手も足も自由に動いた昔の自分と比べるから、今が苦しいんだと考えたのですね。
そしてそのもとにあるのは、27年前に自分が生まれたということだというのです。
だから、27年前に生まれたということはもう忘れてしまおう。
そして、今日、両足のない、右手の不自由な、この体で生まれたことにしよう。
それでもう何にも文句なしにしよう。
そう考えたのです。
そして、次の4つのことを心に決めてそれからの人生を過ごしました。
その4つというのは、
一 微笑を絶やさない
一 人の話を素直に聞こう
一 親切にしよう
一 絶対に怒らない
ということだそうです。
こうして小沢さんは、最後は岐阜県のお寺の住職さんになり、58年の生涯を終えました。

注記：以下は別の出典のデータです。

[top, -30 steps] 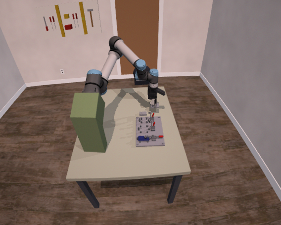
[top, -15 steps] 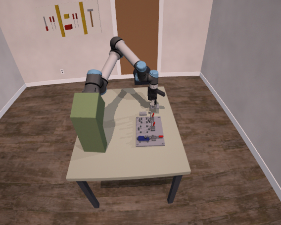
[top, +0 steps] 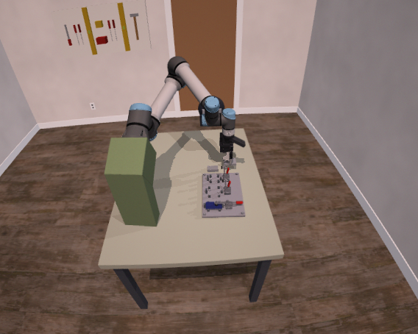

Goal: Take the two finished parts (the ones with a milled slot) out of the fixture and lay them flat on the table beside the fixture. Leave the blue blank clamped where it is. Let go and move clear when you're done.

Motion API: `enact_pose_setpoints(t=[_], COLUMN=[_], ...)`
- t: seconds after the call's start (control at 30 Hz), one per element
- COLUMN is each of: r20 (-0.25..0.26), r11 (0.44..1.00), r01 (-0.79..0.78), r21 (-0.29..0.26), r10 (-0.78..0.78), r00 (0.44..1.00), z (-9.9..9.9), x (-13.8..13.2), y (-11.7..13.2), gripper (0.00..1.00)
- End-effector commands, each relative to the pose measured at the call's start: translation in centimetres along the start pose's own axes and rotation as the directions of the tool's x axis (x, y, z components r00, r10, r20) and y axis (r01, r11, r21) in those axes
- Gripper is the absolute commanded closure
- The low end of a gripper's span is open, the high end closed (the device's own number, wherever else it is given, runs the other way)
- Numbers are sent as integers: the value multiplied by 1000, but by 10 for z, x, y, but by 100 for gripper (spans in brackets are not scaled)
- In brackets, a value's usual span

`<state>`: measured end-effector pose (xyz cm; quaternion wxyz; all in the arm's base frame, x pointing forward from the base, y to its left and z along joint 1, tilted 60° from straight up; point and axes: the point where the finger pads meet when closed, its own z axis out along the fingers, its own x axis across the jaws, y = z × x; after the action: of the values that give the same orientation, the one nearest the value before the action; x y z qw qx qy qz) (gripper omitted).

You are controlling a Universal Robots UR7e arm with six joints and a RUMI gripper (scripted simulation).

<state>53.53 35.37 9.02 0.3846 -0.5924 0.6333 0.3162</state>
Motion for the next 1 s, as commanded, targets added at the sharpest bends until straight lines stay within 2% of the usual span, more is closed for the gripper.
enact_pose_setpoints(t=[0.0,0.53,0.97], r20=[0,0,0], r11=[1000,1000,1000], r01=[0,0,0], r21=[3,3,3], r10=[0,0,0], r00=[1000,1000,1000], z=[11,38,42], x=[0,0,0], y=[-1,-1,-1], gripper=[100,100,100])
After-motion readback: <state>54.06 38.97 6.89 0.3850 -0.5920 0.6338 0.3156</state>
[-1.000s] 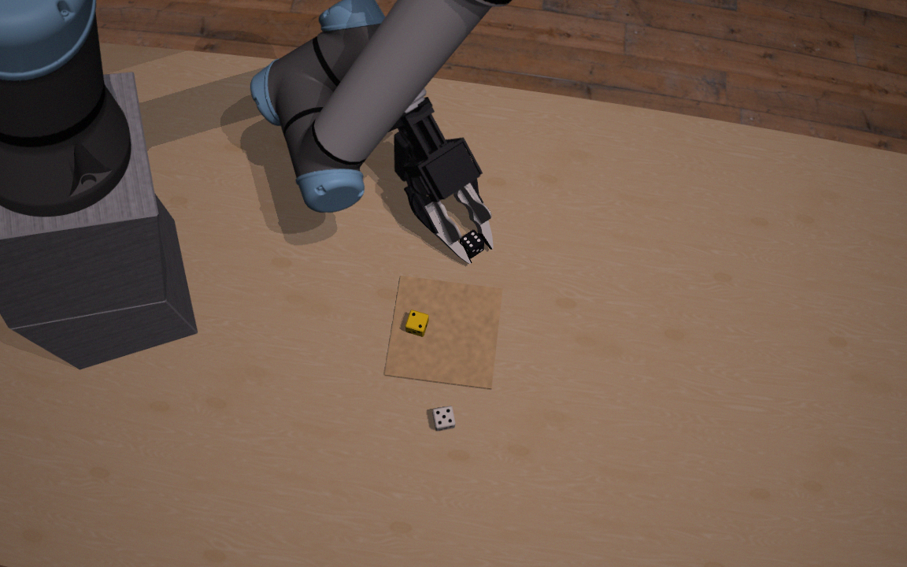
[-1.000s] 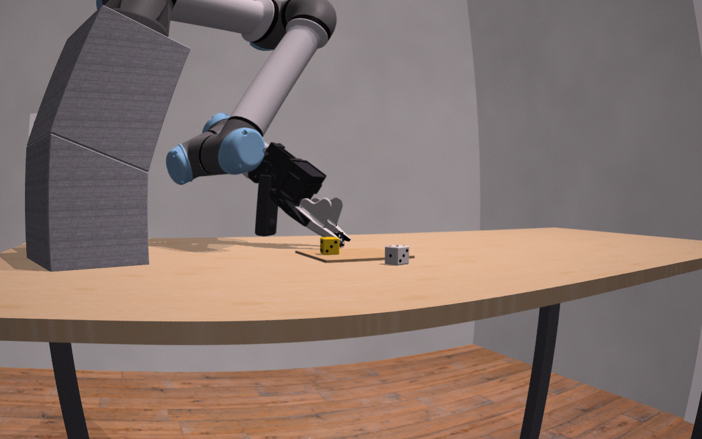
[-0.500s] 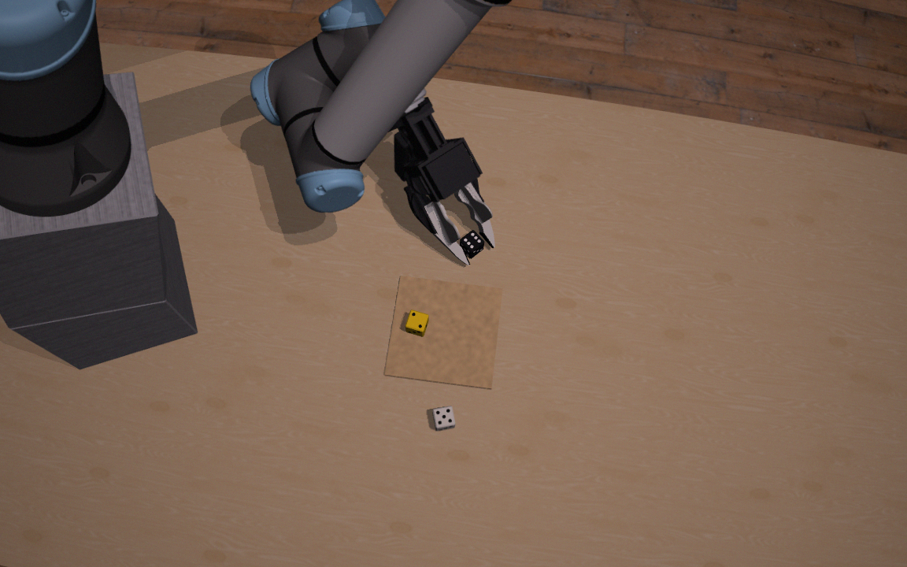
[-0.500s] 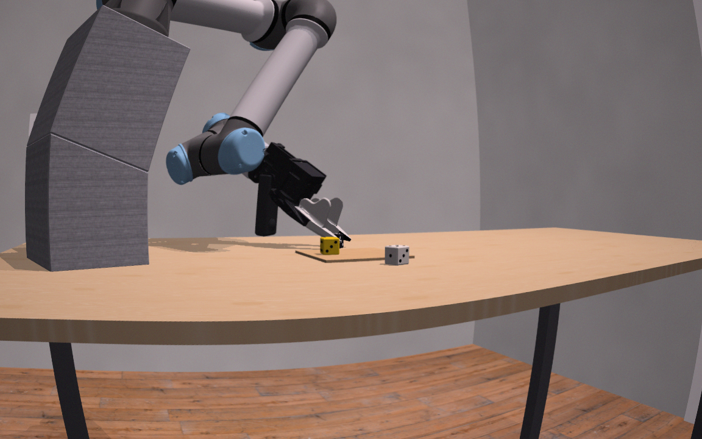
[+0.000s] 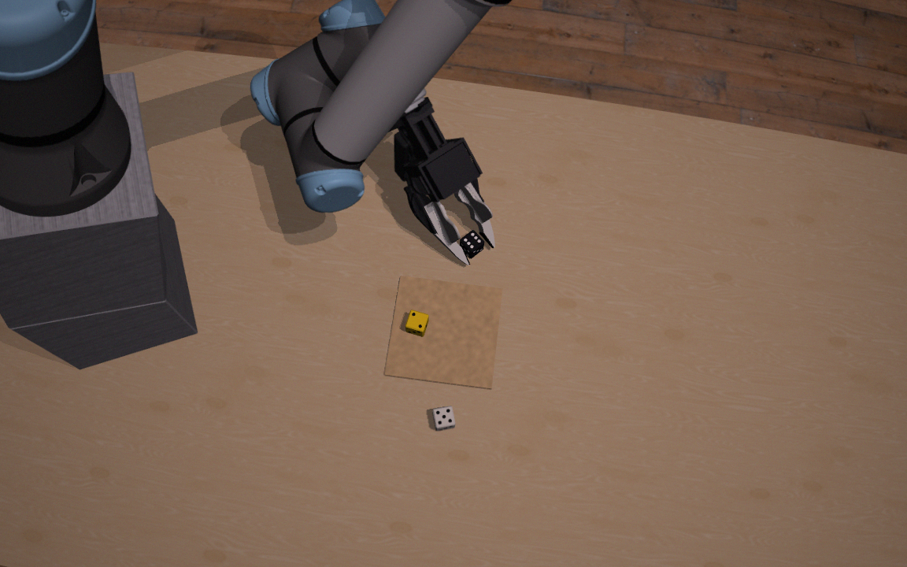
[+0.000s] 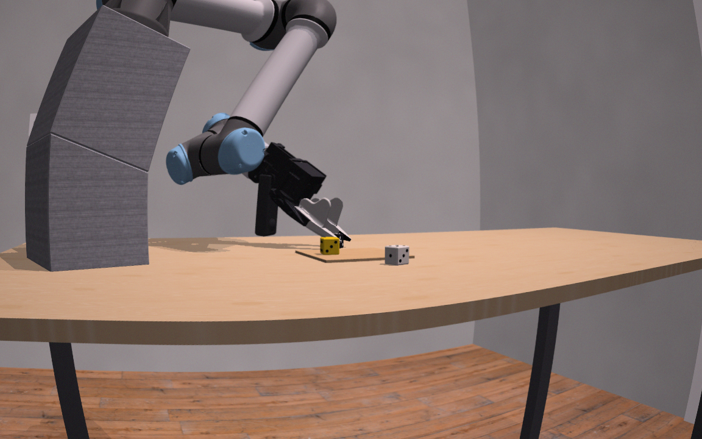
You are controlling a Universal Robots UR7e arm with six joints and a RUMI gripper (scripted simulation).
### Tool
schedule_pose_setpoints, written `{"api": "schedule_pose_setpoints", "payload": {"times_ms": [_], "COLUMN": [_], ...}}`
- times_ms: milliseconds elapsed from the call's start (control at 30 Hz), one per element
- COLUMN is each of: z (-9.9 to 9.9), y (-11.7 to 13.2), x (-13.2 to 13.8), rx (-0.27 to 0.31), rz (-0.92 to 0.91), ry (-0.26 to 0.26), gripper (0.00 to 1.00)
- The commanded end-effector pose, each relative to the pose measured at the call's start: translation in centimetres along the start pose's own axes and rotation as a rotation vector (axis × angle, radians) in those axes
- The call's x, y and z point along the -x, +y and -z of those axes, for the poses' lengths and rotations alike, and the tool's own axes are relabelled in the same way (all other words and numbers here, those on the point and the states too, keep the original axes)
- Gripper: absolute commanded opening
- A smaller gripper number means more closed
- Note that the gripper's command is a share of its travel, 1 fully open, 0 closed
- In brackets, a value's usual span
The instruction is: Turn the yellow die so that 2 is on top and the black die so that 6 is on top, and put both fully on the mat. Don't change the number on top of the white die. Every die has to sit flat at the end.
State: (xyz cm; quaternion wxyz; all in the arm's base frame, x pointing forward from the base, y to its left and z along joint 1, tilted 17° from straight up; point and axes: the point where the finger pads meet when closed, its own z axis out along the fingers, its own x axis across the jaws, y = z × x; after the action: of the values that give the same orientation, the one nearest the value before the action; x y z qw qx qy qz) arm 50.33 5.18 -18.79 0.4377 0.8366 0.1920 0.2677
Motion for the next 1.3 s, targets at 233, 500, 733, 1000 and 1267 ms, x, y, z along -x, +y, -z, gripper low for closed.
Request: {"api": "schedule_pose_setpoints", "payload": {"times_ms": [233,500,733,1000,1267], "z": [0.0,0.0,0.5,3.3,4.8], "y": [0.0,0.0,0.0,0.0,0.0], "x": [0.0,0.0,0.0,0.0,0.0], "rx": [0.000,0.000,0.000,0.000,0.000], "rz": [-0.001,-0.001,-0.001,-0.001,-0.001], "ry": [0.001,0.001,0.001,0.001,0.001], "gripper": [0.24,0.24,0.24,0.24,0.24]}}
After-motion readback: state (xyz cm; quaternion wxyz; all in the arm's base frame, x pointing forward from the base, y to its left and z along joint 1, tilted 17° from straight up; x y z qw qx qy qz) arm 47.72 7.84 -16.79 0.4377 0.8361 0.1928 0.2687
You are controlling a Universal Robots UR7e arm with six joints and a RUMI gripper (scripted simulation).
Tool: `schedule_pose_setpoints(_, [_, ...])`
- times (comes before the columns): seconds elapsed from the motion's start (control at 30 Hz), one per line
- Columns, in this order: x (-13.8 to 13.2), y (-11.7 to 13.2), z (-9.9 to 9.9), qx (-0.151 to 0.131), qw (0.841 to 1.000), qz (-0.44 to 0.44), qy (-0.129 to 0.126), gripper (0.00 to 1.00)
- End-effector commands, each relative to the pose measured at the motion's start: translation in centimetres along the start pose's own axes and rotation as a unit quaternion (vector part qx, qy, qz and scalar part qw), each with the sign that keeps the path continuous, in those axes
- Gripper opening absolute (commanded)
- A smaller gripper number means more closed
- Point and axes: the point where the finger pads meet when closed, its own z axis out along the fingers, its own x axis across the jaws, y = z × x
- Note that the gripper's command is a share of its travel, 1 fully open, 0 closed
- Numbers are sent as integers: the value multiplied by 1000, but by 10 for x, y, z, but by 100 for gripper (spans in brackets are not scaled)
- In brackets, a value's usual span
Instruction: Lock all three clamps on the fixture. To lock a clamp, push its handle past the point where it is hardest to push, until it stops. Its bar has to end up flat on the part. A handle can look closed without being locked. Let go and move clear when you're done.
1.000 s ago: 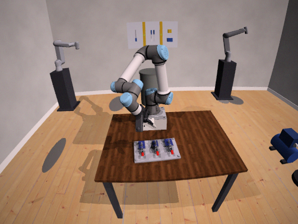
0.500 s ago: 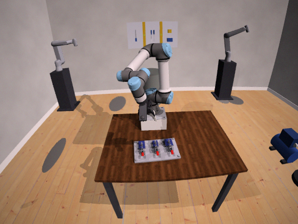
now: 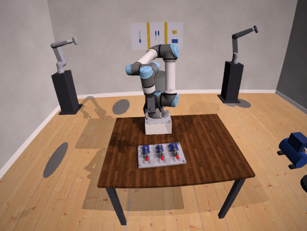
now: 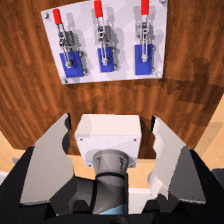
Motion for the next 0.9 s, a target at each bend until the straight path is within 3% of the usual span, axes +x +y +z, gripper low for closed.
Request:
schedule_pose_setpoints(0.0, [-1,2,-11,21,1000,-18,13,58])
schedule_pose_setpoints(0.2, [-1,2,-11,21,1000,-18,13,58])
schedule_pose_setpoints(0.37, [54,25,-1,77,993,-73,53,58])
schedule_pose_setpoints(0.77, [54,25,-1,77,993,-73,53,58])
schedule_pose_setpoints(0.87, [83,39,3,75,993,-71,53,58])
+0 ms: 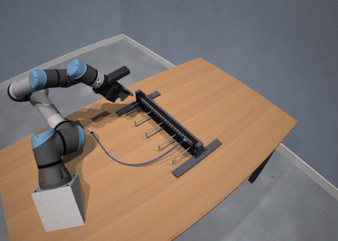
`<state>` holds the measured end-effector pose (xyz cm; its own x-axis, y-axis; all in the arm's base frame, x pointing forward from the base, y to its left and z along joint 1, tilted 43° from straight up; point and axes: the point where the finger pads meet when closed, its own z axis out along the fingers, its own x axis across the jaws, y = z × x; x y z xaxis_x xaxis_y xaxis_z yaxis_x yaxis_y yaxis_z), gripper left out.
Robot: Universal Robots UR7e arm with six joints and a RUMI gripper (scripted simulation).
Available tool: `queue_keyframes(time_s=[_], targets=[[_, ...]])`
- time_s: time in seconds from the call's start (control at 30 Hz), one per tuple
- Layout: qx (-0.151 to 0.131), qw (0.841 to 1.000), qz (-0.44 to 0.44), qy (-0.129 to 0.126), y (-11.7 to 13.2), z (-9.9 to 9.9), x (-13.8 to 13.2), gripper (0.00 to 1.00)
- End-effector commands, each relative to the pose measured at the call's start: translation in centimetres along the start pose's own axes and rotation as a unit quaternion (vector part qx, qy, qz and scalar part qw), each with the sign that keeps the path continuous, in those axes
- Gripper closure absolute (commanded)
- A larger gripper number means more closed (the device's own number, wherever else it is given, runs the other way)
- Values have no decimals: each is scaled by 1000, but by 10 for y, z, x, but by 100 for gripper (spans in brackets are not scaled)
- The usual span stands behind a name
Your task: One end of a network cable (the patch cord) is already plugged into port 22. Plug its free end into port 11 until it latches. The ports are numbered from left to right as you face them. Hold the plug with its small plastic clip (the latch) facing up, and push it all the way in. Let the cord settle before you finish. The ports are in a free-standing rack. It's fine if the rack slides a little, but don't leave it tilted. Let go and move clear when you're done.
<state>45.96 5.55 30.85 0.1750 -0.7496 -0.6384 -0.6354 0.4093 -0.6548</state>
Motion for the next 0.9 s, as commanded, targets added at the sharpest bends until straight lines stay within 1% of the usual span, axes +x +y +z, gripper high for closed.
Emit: queue_keyframes(time_s=[0.0, 0.87], targets=[[-1, 1000, -1, -4, 0, -8, 0, 100], [-1, 1000, -1, -4, 0, -44, 1, 100]])
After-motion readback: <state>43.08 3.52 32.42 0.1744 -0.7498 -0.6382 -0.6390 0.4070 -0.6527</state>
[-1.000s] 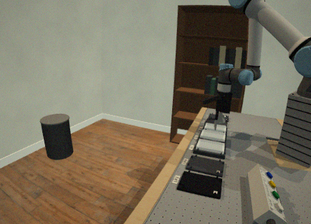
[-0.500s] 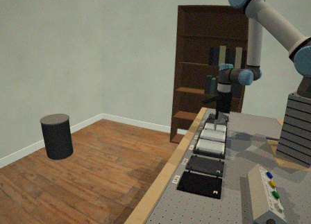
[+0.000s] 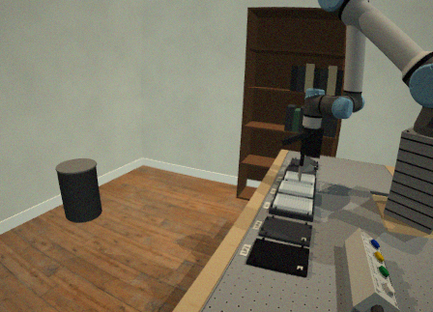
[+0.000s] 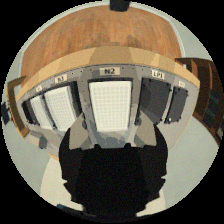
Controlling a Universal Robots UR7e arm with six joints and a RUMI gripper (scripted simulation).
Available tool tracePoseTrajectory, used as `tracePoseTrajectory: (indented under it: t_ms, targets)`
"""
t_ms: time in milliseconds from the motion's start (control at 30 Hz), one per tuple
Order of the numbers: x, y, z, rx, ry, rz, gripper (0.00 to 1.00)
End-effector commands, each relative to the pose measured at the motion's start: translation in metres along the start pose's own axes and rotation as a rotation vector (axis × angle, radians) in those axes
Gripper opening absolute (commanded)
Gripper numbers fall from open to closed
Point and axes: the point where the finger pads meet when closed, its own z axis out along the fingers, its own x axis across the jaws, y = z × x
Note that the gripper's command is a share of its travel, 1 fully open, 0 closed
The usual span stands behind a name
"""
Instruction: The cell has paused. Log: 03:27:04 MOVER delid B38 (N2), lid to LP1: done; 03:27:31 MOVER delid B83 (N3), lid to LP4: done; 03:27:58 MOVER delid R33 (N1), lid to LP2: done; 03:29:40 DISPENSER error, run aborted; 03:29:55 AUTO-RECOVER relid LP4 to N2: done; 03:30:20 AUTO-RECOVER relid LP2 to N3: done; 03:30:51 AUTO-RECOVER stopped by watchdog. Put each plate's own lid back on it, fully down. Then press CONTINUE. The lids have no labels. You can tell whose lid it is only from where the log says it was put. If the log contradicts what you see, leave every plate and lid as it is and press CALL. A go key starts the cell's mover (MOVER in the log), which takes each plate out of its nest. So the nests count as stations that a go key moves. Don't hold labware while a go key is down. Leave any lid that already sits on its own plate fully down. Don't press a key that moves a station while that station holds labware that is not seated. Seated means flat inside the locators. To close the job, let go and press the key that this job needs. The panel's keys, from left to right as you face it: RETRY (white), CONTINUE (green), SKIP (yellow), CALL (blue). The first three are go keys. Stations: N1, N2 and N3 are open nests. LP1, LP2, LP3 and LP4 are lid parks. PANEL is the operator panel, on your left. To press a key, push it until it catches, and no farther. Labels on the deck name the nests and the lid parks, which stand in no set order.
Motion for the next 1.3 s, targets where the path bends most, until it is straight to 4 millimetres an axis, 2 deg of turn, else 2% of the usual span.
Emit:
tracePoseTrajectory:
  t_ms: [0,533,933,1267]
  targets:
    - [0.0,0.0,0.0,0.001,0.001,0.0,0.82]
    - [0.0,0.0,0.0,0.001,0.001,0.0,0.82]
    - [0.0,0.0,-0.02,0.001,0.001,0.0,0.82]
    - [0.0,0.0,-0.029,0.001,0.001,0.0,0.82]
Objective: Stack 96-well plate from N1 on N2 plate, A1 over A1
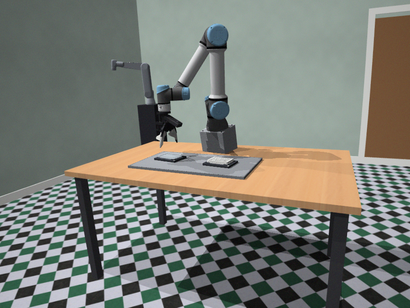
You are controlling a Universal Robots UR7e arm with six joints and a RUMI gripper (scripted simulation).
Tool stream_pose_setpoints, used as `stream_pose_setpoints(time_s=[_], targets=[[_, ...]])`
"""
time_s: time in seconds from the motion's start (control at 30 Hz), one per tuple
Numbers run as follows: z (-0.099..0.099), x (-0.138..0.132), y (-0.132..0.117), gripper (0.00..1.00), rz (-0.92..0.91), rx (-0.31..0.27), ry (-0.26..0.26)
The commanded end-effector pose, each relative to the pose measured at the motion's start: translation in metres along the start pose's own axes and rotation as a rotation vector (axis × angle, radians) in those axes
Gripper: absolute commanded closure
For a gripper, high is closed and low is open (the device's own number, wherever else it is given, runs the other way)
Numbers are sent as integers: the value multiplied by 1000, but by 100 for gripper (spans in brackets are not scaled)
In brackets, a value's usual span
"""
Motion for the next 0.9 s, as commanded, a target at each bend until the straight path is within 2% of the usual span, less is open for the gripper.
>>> stream_pose_setpoints(time_s=[0.0,0.87], targets=[[-9,0,0,0,0,-1,-1],[-45,1,0,0,0,-1,-1]])
Point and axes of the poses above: the point where the finger pads meet when closed, its own z axis back along the fingers, its own x axis across the jaws, y = z × x, the point moved 5 cm from there along z, back along the fingers, and after that the axes turned 4 degrees about -z, right-handed, at the moved point
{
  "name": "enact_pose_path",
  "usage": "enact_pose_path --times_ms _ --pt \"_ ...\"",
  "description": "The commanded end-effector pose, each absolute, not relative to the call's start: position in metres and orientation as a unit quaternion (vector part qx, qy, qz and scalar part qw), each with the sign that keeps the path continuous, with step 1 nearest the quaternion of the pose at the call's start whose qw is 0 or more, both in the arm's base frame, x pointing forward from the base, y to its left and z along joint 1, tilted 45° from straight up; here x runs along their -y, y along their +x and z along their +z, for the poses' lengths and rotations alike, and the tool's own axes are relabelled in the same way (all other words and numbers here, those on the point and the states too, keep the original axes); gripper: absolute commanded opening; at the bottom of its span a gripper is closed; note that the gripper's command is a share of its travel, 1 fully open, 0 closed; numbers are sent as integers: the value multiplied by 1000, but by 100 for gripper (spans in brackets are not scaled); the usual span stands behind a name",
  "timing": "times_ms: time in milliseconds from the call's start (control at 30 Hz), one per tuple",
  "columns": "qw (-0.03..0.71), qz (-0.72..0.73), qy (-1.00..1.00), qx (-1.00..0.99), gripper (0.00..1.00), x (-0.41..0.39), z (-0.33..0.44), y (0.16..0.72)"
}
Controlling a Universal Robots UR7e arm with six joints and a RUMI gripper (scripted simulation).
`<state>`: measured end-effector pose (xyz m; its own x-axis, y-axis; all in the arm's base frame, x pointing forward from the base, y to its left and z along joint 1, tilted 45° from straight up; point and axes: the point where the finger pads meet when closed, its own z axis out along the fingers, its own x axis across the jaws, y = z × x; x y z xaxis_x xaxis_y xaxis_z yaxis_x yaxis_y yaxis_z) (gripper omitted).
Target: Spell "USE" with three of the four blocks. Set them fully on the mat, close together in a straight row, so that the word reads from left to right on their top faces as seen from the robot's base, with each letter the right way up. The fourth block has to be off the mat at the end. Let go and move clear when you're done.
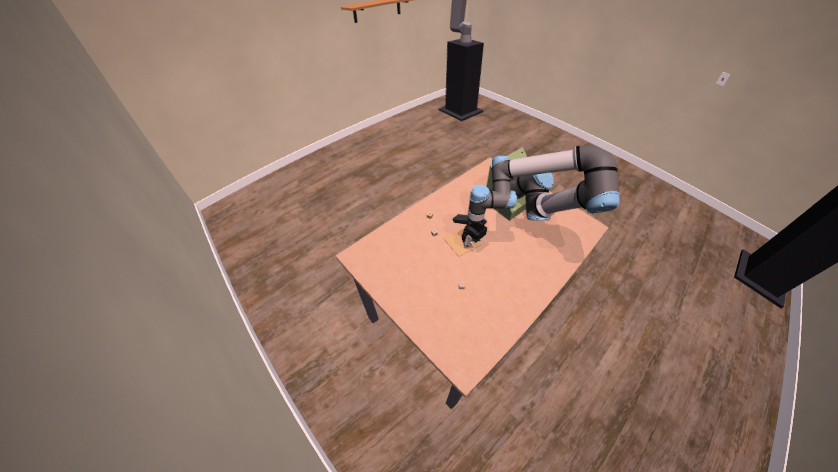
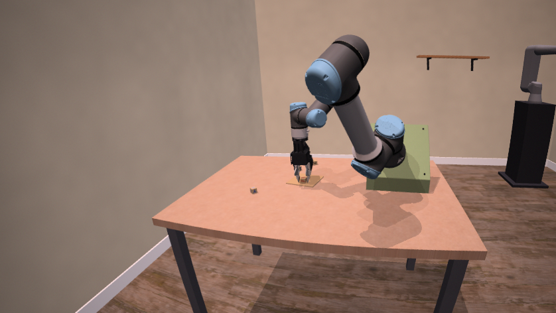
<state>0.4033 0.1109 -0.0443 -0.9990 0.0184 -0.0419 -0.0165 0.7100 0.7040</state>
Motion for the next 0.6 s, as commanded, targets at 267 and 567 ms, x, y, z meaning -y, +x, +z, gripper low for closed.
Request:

小沢さんは何度も、腕や足がちゃんと動いていればよかったと思ったでしょうね。
でも、いつまで考えていても、腕や足が動くことはありません。
そう自分に言い聞かせるために、「本日ただいま誕生」というすごい考え方を自分で発明したわけです。
小沢さんほどの大変さはなくても、私たちもたまに、こうだったらよかったのにとか、こんなふうにできれば最高だったなあとかと、できない自分、できなかった自分を思って、後悔したりうらやましがったりすることがあります。
でも、どんなに後悔しても時間はもとにはもどりませんし、どんなにうらやましがっても今の自分が変わることはありません。
そんなふうに思ってがっかりしながら毎日を過ごしていても、何もいいことはないでしょう。
そんなときは小沢さんのように、自分はたった今生まれたんだ、ここがスタートなんだ、と思って、昔のことはきれいさっぱり忘れることも大切なことではないでしょうか。
誰にでも、できなかったことや嫌だった思い出があると思います。
でも、そういうことをずっと考えていると、自分の心がどんどん沈んで行ってしまうでしょう。
昔のことは忘れて、今日生まれたというフレッシュな気持ちで、たった今からがんばってみてはどうでしょうか。
その方が自分の力も心もどんどんと伸びていくのではないかと先生は思いますよ。